» **What the task asks**
Your task is to copy each line of the records that includes the string "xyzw".

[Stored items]
◆ ◆ ◆ ◆

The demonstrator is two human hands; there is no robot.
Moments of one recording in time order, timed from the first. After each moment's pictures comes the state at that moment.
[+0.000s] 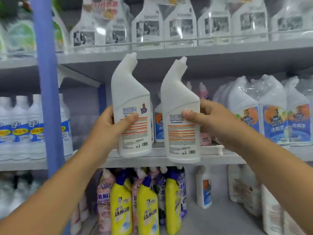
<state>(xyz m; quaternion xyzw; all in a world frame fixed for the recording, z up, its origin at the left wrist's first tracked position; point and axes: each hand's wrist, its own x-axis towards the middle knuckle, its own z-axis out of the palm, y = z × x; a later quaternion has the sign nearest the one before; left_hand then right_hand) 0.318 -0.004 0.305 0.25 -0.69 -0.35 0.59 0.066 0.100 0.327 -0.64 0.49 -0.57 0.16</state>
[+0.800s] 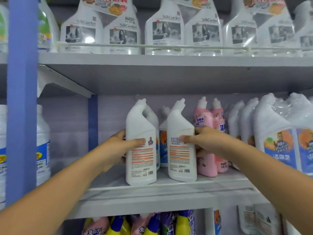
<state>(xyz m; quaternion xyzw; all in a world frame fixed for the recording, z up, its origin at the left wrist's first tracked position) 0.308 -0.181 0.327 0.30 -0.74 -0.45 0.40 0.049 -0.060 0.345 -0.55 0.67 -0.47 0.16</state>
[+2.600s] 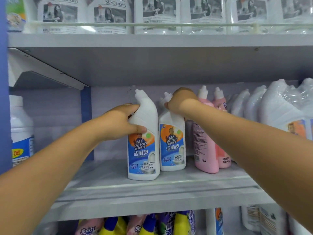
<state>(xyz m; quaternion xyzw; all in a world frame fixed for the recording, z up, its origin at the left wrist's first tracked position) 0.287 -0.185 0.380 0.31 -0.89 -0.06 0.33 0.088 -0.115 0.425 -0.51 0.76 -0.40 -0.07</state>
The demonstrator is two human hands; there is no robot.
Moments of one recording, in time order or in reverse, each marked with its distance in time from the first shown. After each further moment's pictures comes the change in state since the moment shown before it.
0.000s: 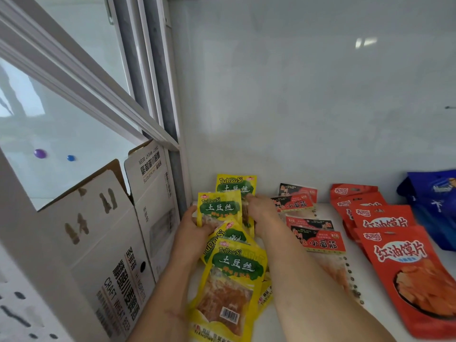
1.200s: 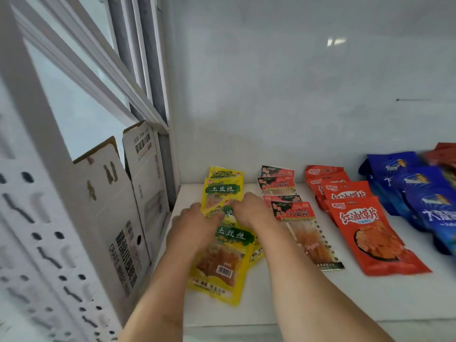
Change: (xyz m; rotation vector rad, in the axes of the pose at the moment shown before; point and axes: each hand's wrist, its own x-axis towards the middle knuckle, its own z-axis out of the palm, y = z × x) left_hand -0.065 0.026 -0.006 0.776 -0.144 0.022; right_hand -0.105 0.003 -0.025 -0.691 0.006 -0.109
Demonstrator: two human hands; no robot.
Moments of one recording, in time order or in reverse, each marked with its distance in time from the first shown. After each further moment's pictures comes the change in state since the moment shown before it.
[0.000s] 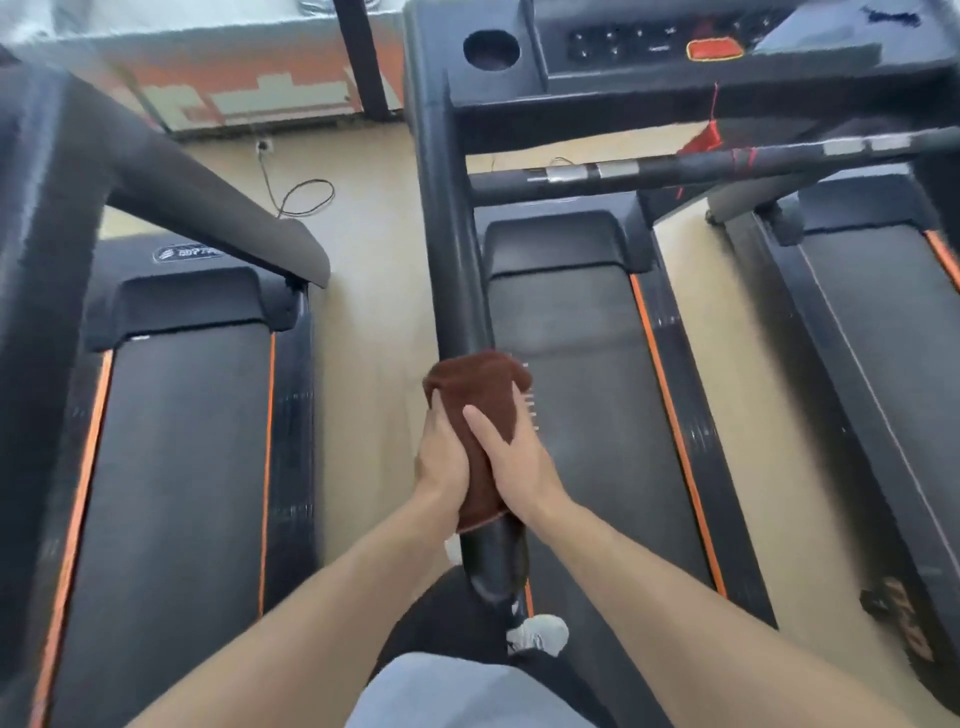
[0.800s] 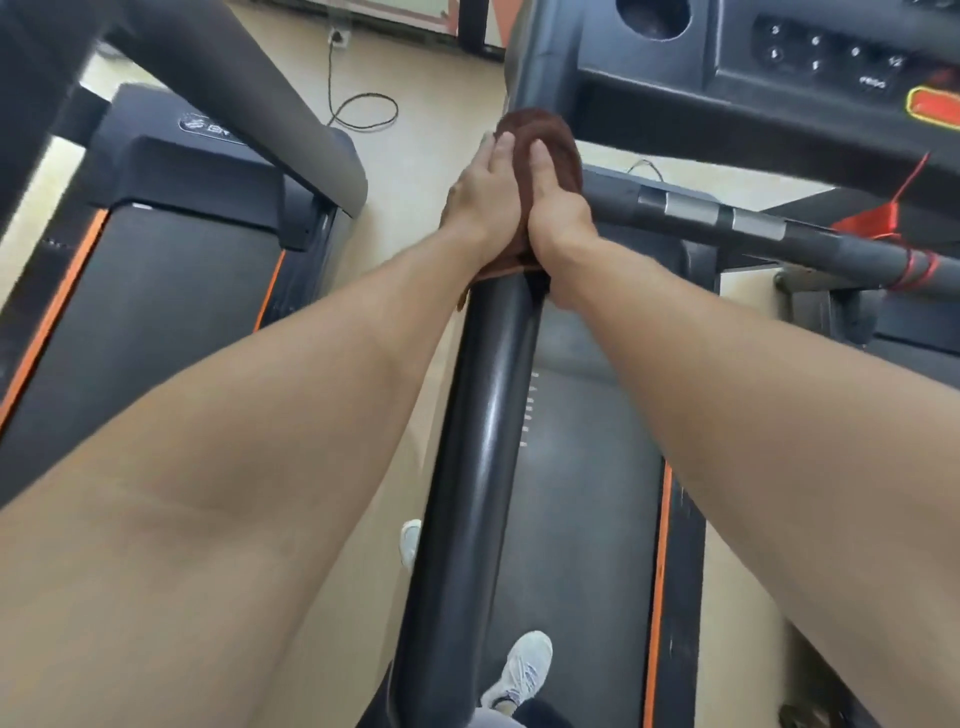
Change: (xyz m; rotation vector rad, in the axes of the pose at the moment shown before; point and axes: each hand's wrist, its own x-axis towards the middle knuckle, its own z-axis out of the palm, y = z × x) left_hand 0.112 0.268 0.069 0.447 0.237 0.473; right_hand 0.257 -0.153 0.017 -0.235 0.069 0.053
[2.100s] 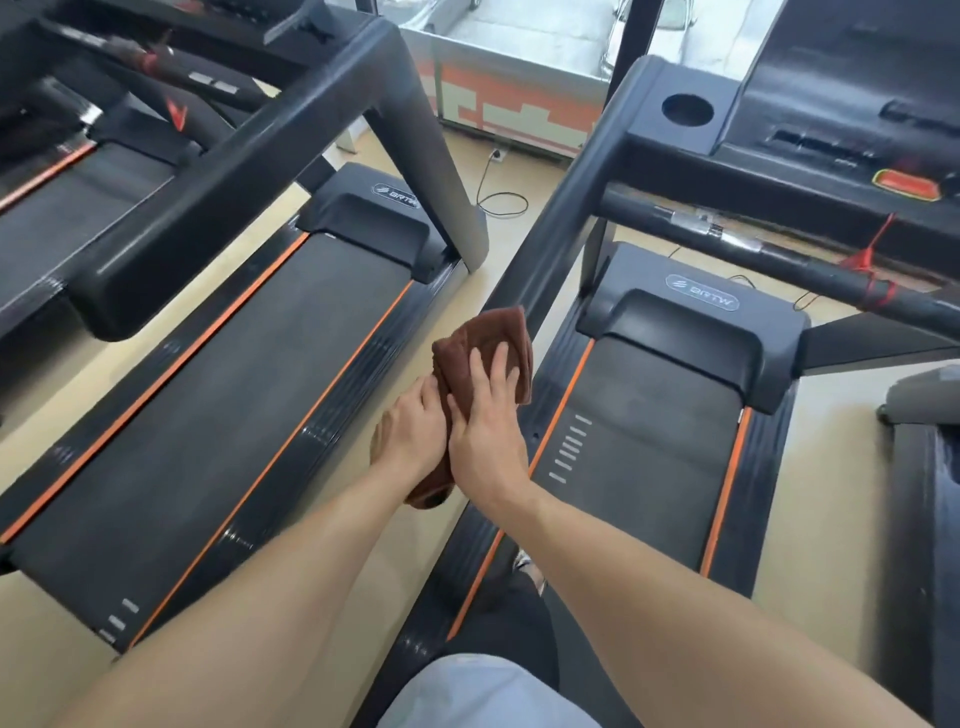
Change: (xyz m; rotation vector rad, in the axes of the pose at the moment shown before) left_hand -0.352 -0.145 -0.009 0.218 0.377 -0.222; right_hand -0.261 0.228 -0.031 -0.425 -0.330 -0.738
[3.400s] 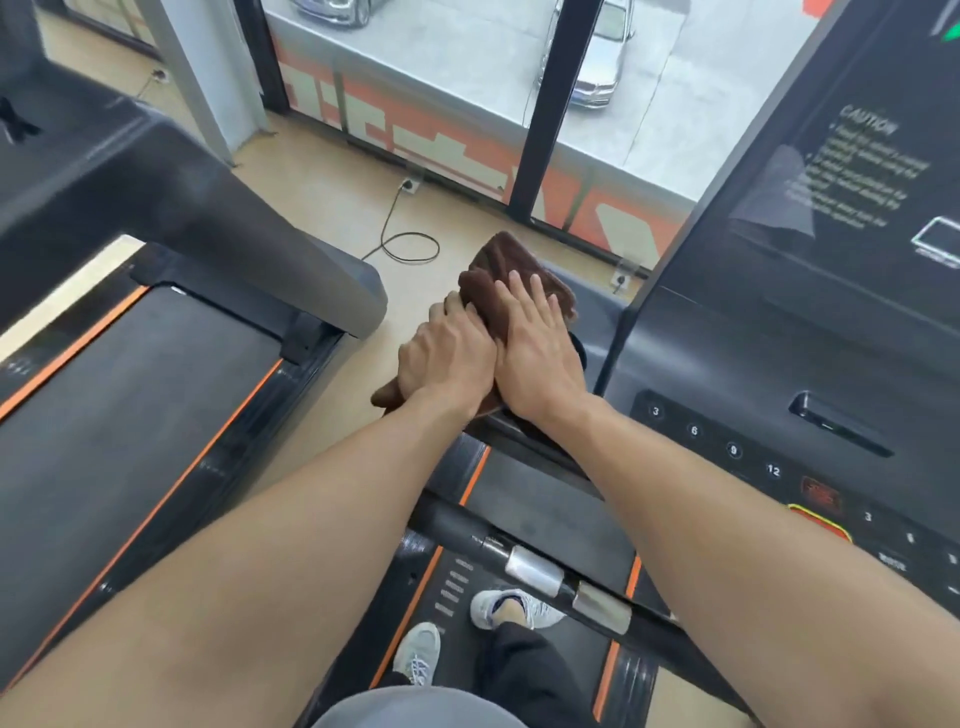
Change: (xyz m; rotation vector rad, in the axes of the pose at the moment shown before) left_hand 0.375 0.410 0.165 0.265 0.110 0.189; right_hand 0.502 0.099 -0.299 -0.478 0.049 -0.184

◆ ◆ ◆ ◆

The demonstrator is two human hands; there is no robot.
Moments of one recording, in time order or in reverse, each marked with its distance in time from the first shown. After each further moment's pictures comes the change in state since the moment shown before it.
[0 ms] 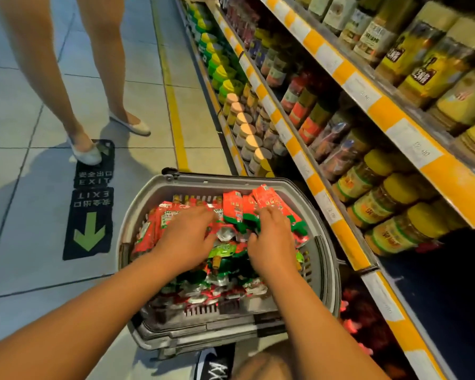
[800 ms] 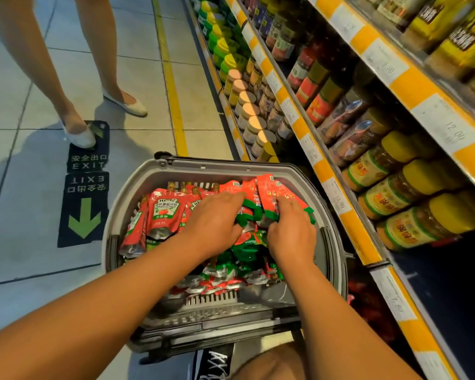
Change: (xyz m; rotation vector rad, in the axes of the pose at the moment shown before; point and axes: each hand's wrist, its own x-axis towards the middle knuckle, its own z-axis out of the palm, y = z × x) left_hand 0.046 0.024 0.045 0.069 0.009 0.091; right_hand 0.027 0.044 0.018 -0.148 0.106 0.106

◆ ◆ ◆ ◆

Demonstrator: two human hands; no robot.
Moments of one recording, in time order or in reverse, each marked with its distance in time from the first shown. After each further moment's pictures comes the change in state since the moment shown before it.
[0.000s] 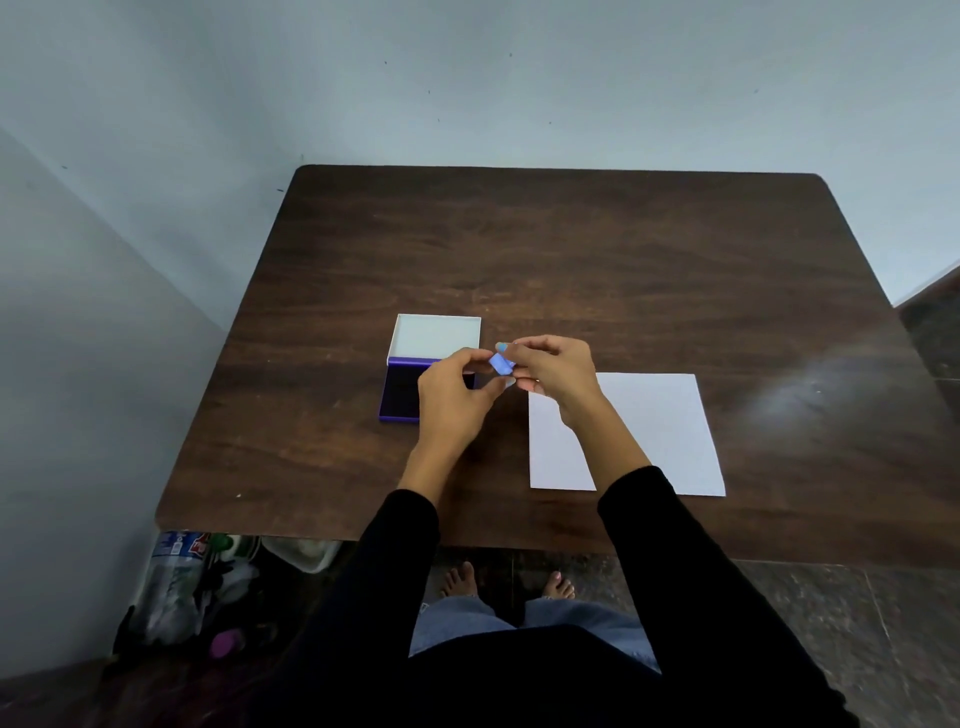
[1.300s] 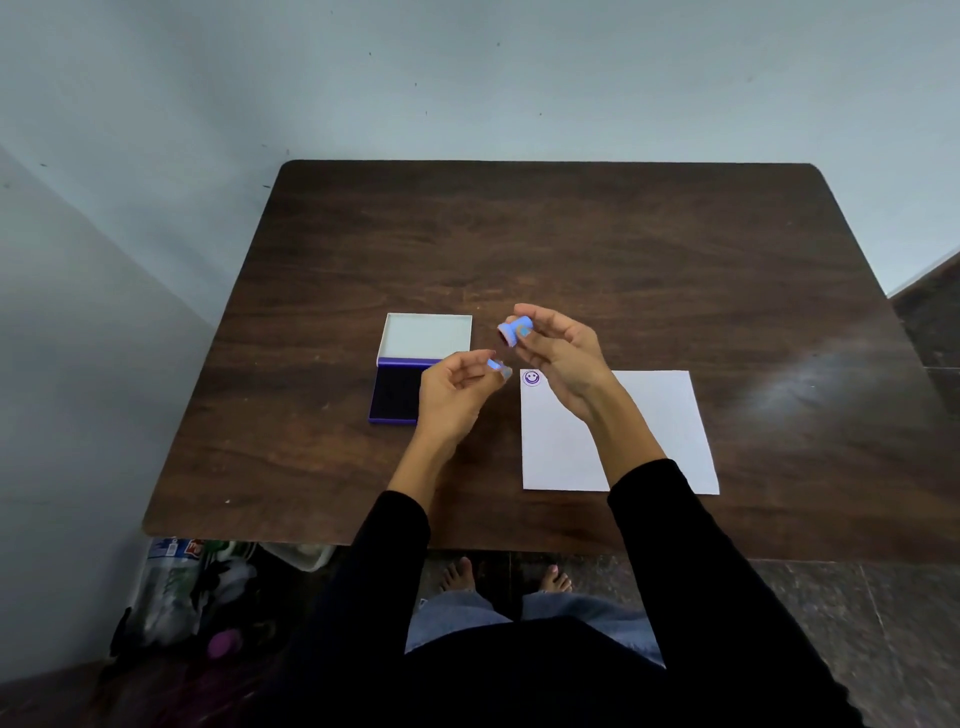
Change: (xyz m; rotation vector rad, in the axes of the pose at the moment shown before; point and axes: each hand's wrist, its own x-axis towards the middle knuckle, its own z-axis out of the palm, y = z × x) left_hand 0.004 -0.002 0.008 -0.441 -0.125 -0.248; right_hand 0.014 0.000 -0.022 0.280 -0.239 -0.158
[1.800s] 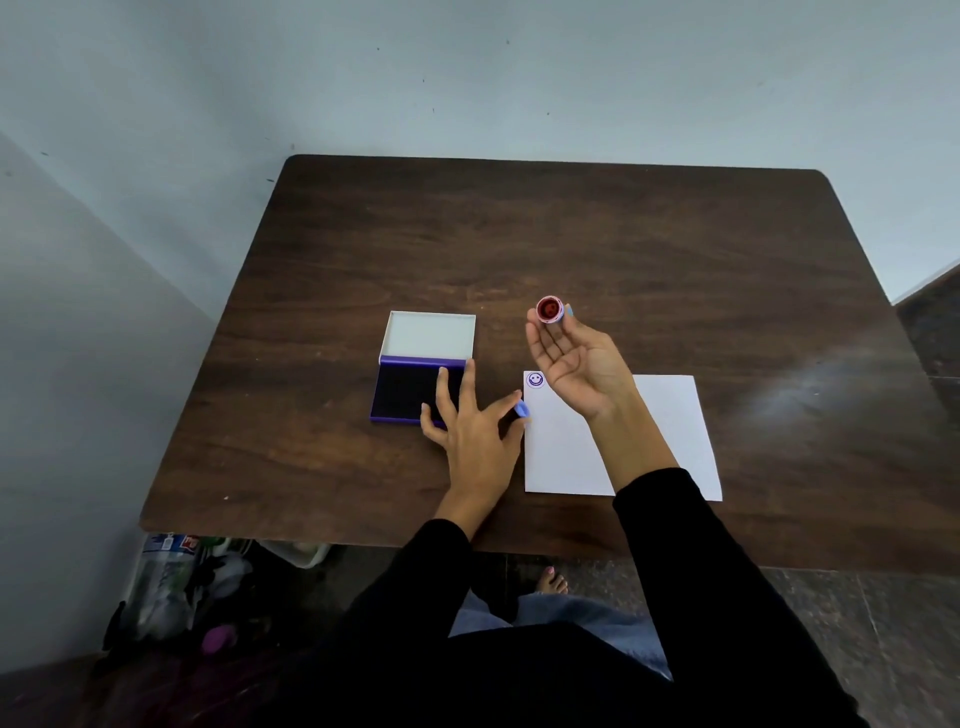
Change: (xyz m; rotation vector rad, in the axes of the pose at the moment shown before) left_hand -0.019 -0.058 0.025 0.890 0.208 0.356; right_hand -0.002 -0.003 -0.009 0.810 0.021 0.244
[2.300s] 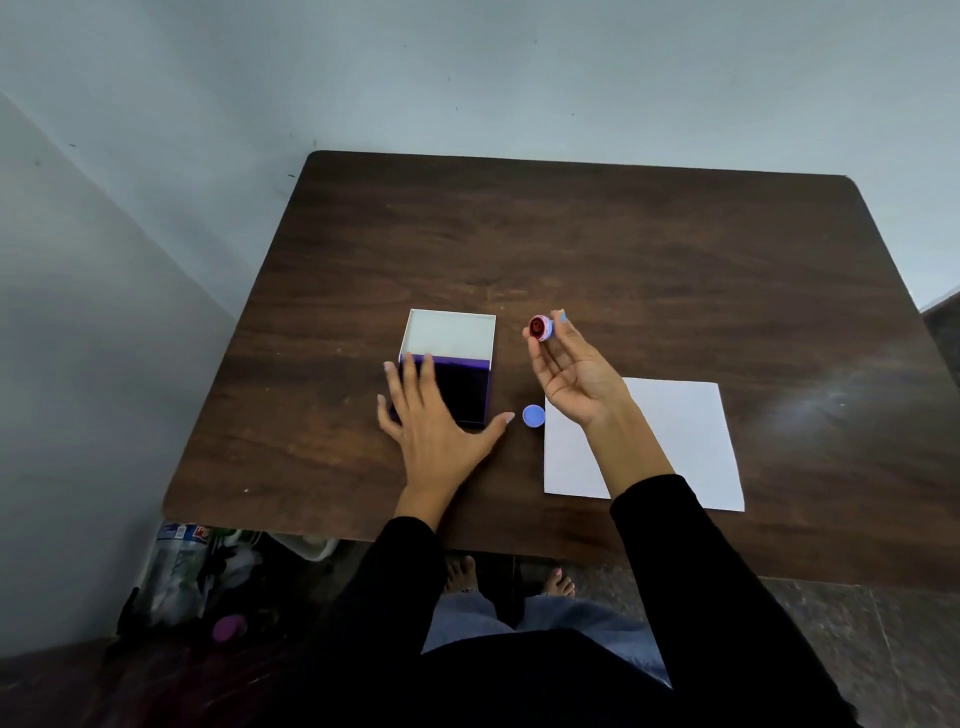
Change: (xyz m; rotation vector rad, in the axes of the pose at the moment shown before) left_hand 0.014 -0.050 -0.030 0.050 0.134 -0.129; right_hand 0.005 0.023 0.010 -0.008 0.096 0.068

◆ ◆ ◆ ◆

» **Answer box**
<state>(xyz m; quaternion xyzw; all in a world frame fixed for the recording, z up, its origin at the left wrist's first tracked position; point and axes: each hand's wrist, its own x-axis towards the middle knuckle, its own z-axis out of the palm, y = z × x; a later quaternion has the sign nearest the one before; left_hand then right_hand) 0.318 -0.004 0.305 0.25 -0.69 -0.35 0.59 0.066 0.100 0.327 -0.64 0.49 -0.57 0.16</state>
<state>(xyz m; quaternion xyzw; all in a world frame fixed for the recording, z up, its origin at the left wrist's first tracked position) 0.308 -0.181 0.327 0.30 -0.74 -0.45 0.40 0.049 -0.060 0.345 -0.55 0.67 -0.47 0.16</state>
<state>(xyz m; quaternion xyzw; all in a world frame fixed for the recording, z up, its origin at the left wrist's first tracked position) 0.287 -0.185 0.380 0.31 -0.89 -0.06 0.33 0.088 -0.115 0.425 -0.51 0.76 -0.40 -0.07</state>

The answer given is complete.